▶ Your objective
Lines from the one containing "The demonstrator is" to the end of the data below are to be restated exactly, with both ends included and nothing else.

▶ Information shown
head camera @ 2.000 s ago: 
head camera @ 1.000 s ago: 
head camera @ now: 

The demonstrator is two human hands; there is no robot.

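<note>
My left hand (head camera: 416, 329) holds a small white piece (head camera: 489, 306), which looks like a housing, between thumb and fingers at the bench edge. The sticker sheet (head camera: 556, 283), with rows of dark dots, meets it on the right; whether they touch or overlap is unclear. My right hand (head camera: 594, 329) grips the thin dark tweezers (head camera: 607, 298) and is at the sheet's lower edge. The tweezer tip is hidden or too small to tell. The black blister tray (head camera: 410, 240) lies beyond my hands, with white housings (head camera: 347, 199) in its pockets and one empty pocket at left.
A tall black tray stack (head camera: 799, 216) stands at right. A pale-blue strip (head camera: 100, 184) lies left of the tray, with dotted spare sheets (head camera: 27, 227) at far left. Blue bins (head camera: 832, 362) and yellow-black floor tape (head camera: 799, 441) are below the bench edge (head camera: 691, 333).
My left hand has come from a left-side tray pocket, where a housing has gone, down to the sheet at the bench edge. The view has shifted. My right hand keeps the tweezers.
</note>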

▶ Result of the task
The demonstrator is two human hands; there is no robot.

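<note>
My left hand (head camera: 416, 329) holds a small white piece (head camera: 489, 306), which looks like a housing, between thumb and fingers at the bench edge. The sticker sheet (head camera: 556, 283), with rows of dark dots, meets it on the right; whether they touch or overlap is unclear. My right hand (head camera: 594, 329) grips the thin dark tweezers (head camera: 607, 298) and is at the sheet's lower edge. The tweezer tip is hidden or too small to tell. The black blister tray (head camera: 410, 240) lies beyond my hands, with white housings (head camera: 347, 199) in its pockets and one empty pocket at left.
A tall black tray stack (head camera: 799, 216) stands at right. A pale-blue strip (head camera: 100, 184) lies left of the tray, with dotted spare sheets (head camera: 27, 227) at far left. Blue bins (head camera: 832, 362) and yellow-black floor tape (head camera: 799, 441) are below the bench edge (head camera: 691, 333).
My left hand has come from a left-side tray pocket, where a housing has gone, down to the sheet at the bench edge. The view has shifted. My right hand keeps the tweezers.
</note>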

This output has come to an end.